Overview
This lecture explains magnetars—special types of neutron stars with extremely strong magnetic fields—and the phenomenon of starquakes, as well as their causes and effects.
Magnetars and Magnetic Fields
- Magnetars are neutron stars with extremely strong magnetic fields.
- Only the fastest spinning neutron stars (rotating close to 1,000 times per second) can become magnetars.
- Rapid rotation causes the magnetic field to become tangled and penetrate the solid surface of the neutron star.
Starquakes: Causes and Effects
- The neutron star's solid surface cracks when stressed by tangled magnetic fields, similar to how sunspots form on the Sun.
- These cracks are called "starquakes" (not "earthquakes" since they occur on stars, not Earth).
- Gravity quickly seals the crack, so starquakes last less than a second.
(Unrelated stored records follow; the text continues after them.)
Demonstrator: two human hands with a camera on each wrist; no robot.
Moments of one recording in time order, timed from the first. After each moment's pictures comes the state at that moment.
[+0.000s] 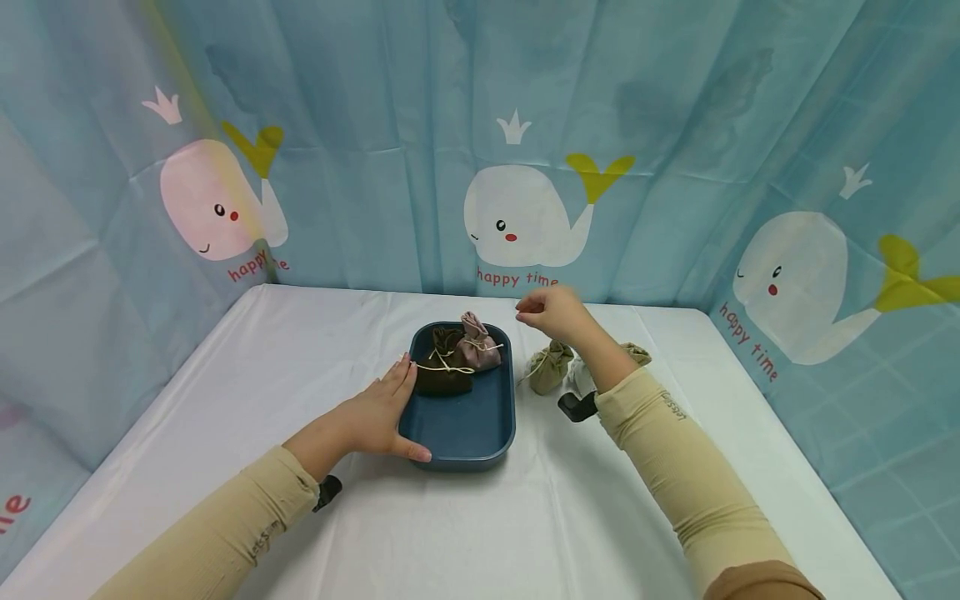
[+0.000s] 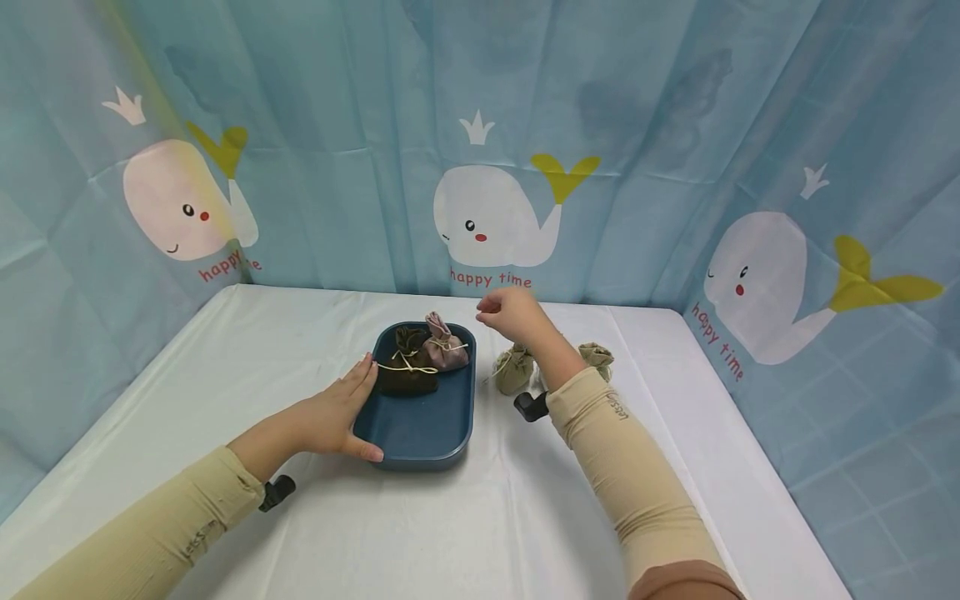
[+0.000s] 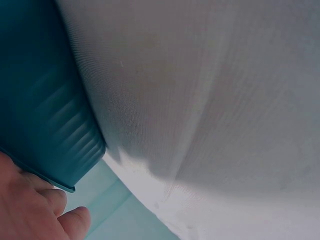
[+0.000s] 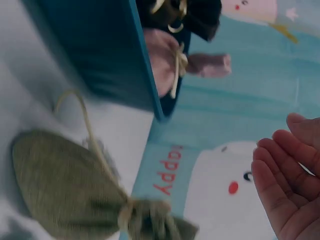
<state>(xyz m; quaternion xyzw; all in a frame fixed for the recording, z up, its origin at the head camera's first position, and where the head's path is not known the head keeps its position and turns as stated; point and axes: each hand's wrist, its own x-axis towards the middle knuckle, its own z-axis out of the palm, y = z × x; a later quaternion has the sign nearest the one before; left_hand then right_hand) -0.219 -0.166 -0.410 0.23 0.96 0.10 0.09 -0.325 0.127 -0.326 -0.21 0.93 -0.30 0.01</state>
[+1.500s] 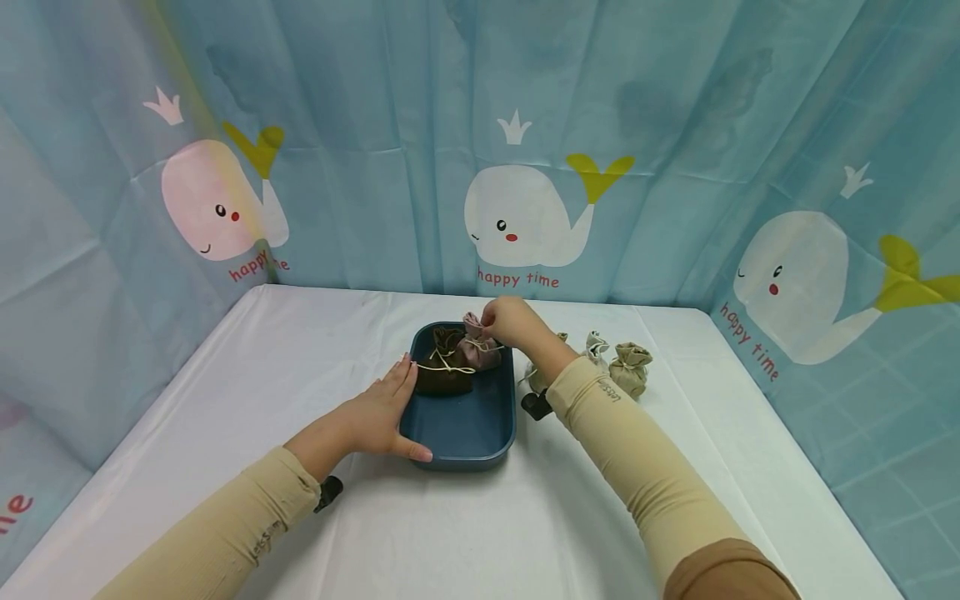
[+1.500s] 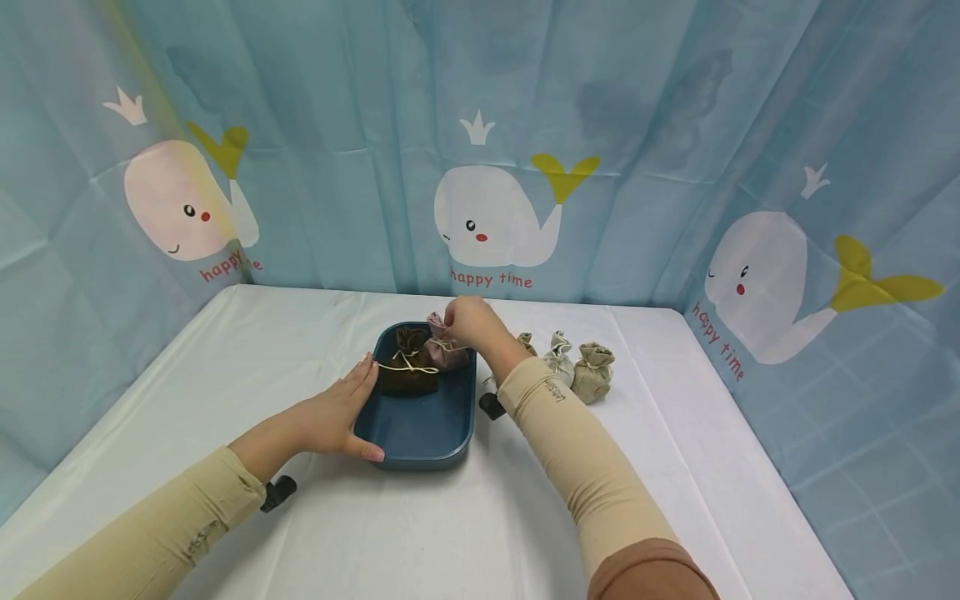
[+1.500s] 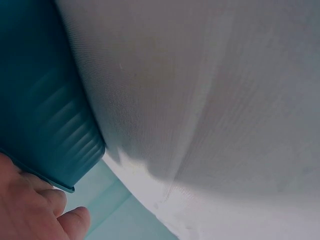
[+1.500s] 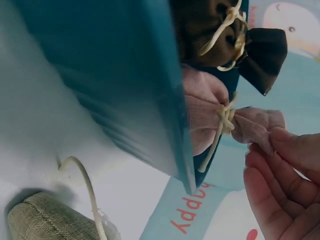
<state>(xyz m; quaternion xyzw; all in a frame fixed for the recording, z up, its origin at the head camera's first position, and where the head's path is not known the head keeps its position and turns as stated) -0.217 -0.167 -0.408 0.24 0.96 0.11 0.10 -0.342 0.063 -0.350 -0.23 0.96 -0.18 0.04</state>
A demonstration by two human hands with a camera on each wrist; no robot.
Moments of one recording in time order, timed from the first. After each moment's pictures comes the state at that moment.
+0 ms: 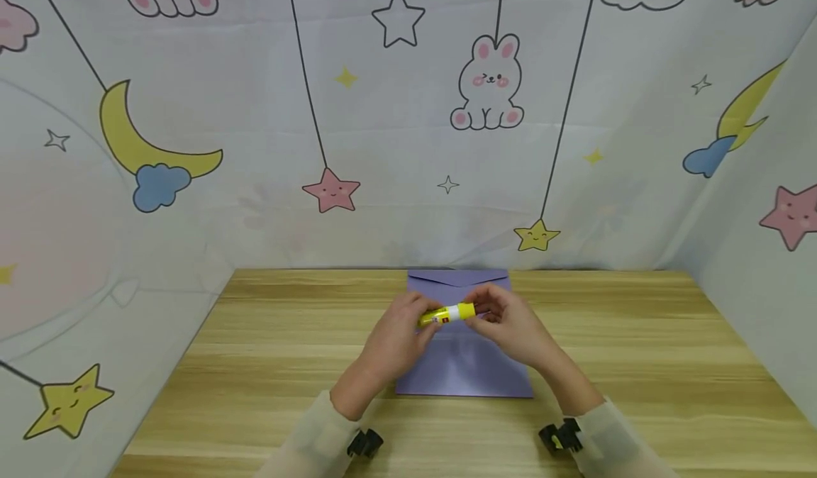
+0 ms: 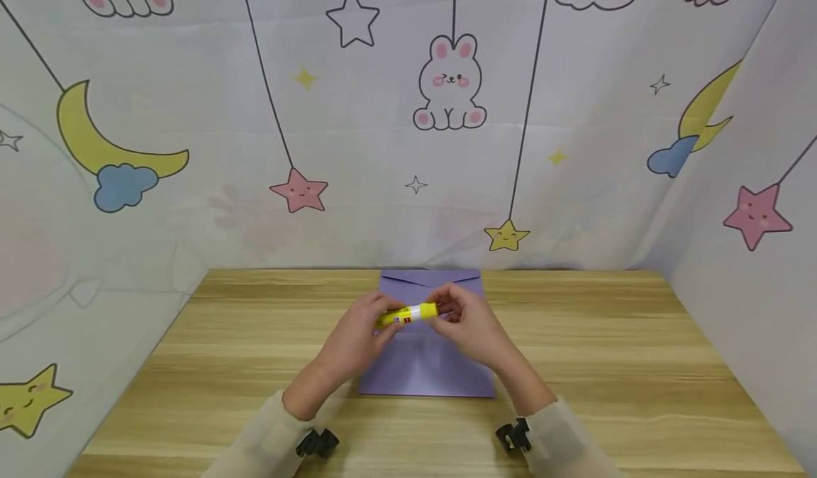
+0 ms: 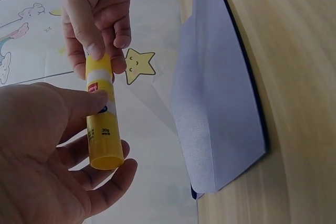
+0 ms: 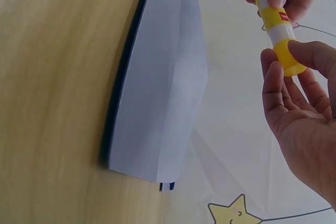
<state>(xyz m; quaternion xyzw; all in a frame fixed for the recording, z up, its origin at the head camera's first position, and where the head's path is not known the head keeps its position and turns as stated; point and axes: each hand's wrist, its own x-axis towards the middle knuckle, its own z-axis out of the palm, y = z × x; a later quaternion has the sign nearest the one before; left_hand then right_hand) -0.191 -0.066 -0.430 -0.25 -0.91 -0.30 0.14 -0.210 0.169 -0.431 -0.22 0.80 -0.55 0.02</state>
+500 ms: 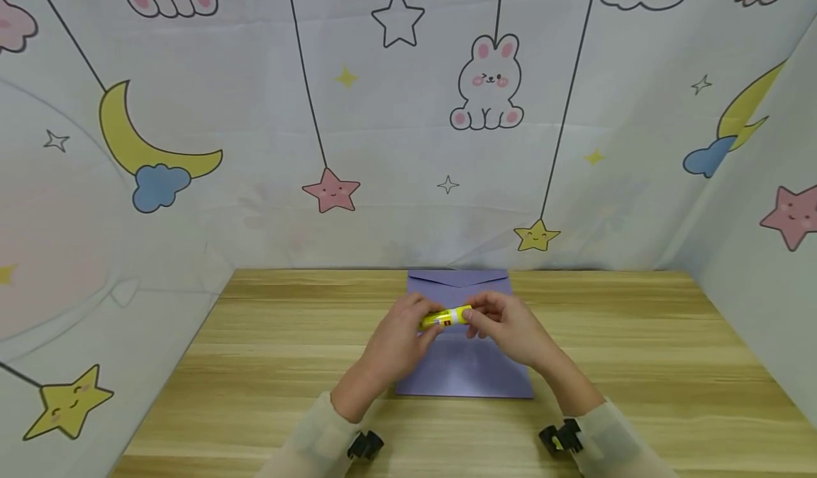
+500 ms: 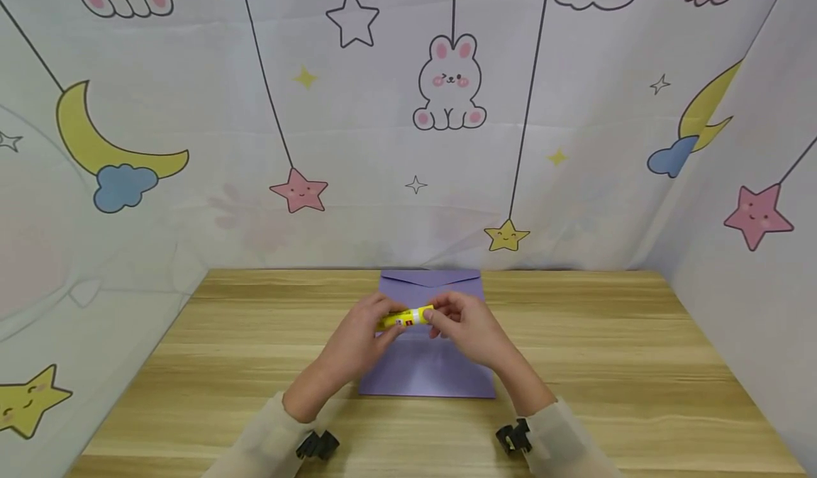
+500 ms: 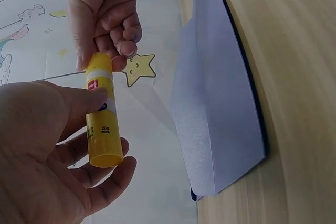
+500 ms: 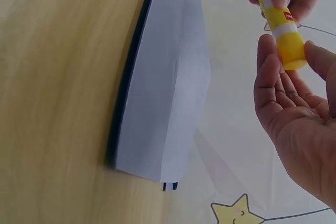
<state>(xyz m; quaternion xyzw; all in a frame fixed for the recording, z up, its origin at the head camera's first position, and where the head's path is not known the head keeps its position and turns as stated) -0.187 -0.065 -0.429 -0.25 -0.91 -0.30 0.13 -0.212 0.171 -0.432 -0.21 0.80 -0.55 0.07</state>
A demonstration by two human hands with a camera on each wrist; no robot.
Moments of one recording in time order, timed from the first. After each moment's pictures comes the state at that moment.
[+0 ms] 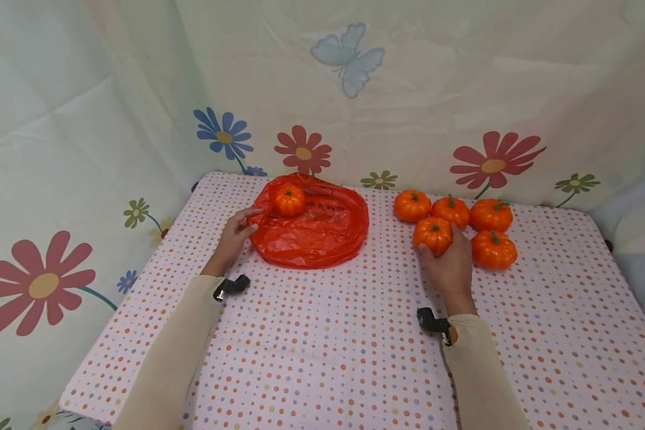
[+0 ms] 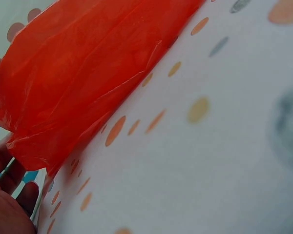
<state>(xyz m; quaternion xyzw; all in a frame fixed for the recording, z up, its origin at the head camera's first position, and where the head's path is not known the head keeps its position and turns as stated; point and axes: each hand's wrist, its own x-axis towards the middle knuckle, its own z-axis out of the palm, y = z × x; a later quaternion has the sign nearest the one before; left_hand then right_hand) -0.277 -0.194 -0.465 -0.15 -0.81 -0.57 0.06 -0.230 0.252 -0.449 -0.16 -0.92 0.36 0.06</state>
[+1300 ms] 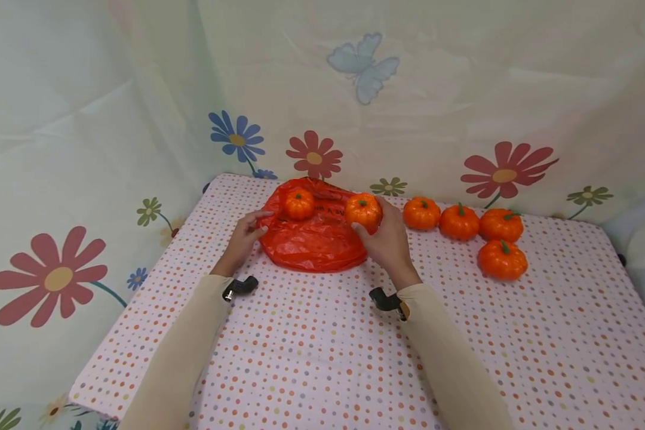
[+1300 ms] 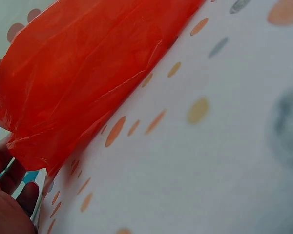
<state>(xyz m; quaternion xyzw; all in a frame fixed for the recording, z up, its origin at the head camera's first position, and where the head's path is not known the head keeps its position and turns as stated) -0.278 -0.194 -0.465 -0.15 -0.81 -0.56 0.07 -0.264 0.136 -0.405 0.03 -0.92 0.38 0.06</state>
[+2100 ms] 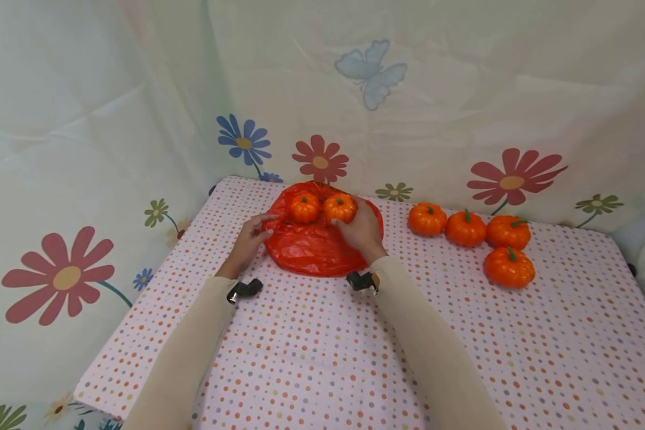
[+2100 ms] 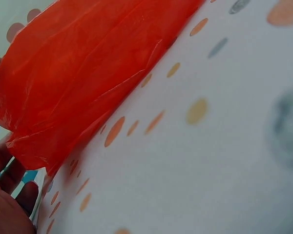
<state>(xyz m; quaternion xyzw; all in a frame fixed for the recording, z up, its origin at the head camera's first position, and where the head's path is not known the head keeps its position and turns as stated) -0.278 -0.193 -0.464 -0.15 -0.81 -0.56 0.06 -0.319 0.084 -0.423 0.02 -0.91 0.42 -0.01</state>
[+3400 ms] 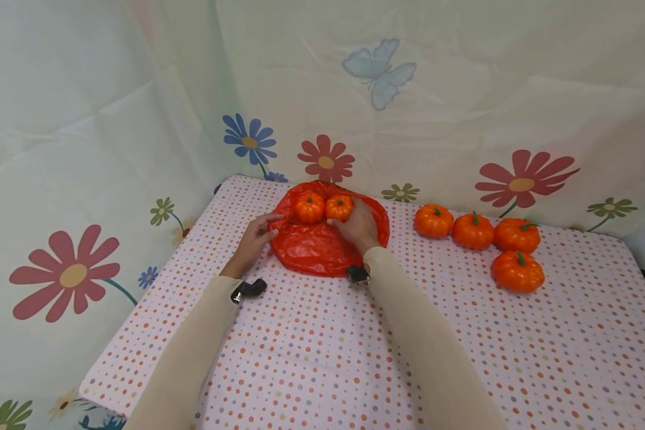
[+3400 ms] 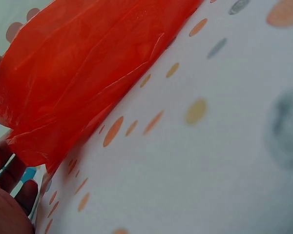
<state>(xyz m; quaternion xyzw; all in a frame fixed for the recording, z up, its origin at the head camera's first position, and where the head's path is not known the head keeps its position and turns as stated) -0.300 -0.199 -0.497 -0.15 -0.81 -0.57 0.07 -0.346 0.068 -0.443 0.01 -0.94 0.35 -0.03</state>
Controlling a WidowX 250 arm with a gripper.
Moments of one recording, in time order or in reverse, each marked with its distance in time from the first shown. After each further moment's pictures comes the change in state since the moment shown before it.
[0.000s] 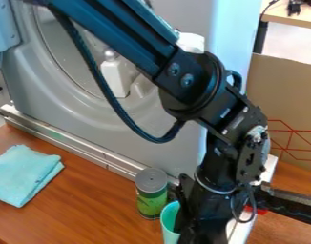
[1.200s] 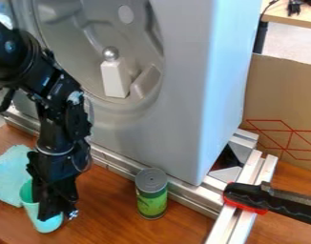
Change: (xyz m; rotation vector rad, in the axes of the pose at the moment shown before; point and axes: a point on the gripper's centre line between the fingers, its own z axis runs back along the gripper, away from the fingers) arm -0.144 0.105 -0.036 -0.011 0.062 0.488
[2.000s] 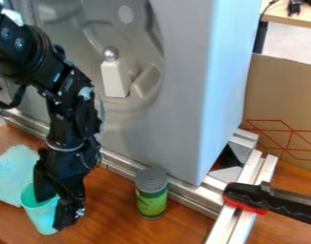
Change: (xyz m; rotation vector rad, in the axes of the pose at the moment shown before) arm 0.003 -0.005 0.001 -0.025 0.021 -0.062
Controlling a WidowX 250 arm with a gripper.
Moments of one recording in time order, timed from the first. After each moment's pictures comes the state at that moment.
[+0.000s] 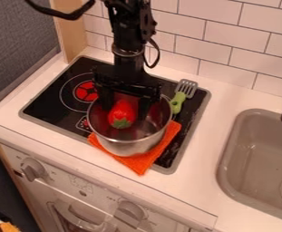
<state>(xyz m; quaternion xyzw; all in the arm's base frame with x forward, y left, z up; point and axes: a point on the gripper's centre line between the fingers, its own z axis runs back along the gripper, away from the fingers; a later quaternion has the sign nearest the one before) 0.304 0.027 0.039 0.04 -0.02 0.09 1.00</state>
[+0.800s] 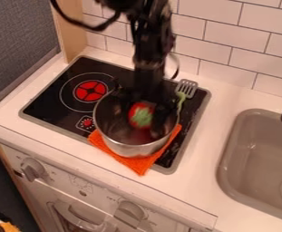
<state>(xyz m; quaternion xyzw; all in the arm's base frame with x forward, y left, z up) 0.314 -0.010 0.043 0.01 -0.02 0.01 1.00</state>
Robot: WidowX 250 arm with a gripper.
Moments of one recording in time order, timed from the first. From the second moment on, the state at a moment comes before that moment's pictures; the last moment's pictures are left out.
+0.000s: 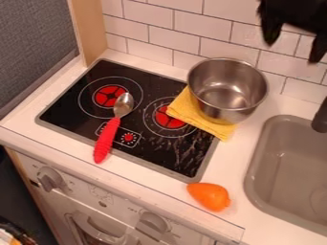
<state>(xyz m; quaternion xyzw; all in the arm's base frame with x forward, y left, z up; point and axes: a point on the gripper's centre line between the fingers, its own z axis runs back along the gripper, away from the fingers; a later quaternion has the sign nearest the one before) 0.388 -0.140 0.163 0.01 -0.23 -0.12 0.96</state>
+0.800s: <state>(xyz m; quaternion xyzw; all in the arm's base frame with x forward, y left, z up) 0.243 -0.151 0.140 0.02 -0.10 -0.08 0.99</state>
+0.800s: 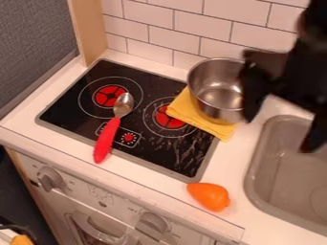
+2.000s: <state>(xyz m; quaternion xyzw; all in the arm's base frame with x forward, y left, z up) 0.232 -0.108 0.046 0.00 -0.14 0.02 0.99</state>
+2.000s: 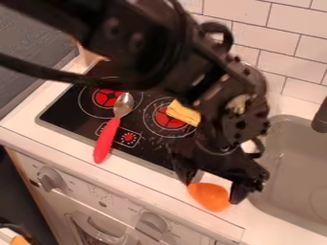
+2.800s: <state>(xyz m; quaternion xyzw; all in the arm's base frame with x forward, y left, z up) 0.252 -0.118 0.006 -0.01 -0.06 0.05 1.00</state>
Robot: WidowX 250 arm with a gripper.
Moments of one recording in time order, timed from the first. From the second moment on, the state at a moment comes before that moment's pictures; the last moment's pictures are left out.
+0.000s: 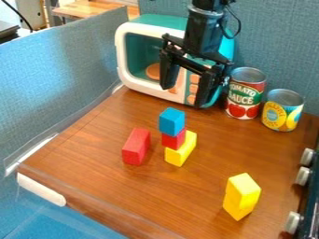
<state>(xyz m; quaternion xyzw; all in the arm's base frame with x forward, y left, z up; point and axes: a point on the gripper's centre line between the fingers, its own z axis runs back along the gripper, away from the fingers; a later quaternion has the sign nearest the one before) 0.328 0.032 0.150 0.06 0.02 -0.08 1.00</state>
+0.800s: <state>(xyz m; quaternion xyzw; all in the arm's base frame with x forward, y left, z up) 0.298 -0.016 0.136 0.03 0.03 -0.18 0.98</state>
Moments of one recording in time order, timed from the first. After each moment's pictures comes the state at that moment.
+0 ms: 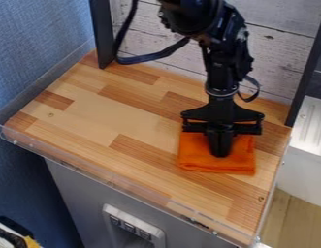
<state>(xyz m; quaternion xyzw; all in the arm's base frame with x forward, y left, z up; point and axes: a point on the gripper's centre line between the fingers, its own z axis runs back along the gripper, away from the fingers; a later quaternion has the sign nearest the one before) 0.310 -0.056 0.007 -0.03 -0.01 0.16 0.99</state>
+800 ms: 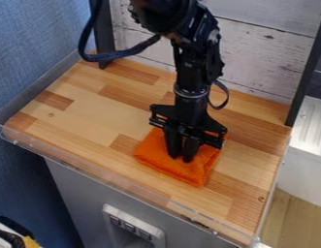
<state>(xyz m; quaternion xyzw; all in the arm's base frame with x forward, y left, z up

- During a starquake, hotter material from beneath the surface is briefly exposed, greatly increasing the star's brightness.
- Each starquake can release more energy in less than a second than the Sun emits in 100,000 years.
- Such an event would vaporize anything nearby, but no magnetars are close enough to threaten Earth.
Magnetar Brightness and Danger
- Starquakes cause sudden, extreme bursts of brightness from the magnetar.
- These energy bursts are chaotic and do not follow a predictable pattern, unlike pulsars.
Key Terms & Definitions
- Magnetar — a neutron star with an extremely strong and tangled magnetic field due to rapid rotation.
- Neutron Star — the dense, solid remnant of a massive star that has undergone a supernova.
- Magnetic Field — the area around a magnetic object where magnetic forces are exerted.
- Starquake — a sudden cracking of a neutron star's solid surface caused by tangled magnetic fields, releasing enormous energy.
Action Items / Next Steps
- Prepare for the next lecture topic: Black Holes.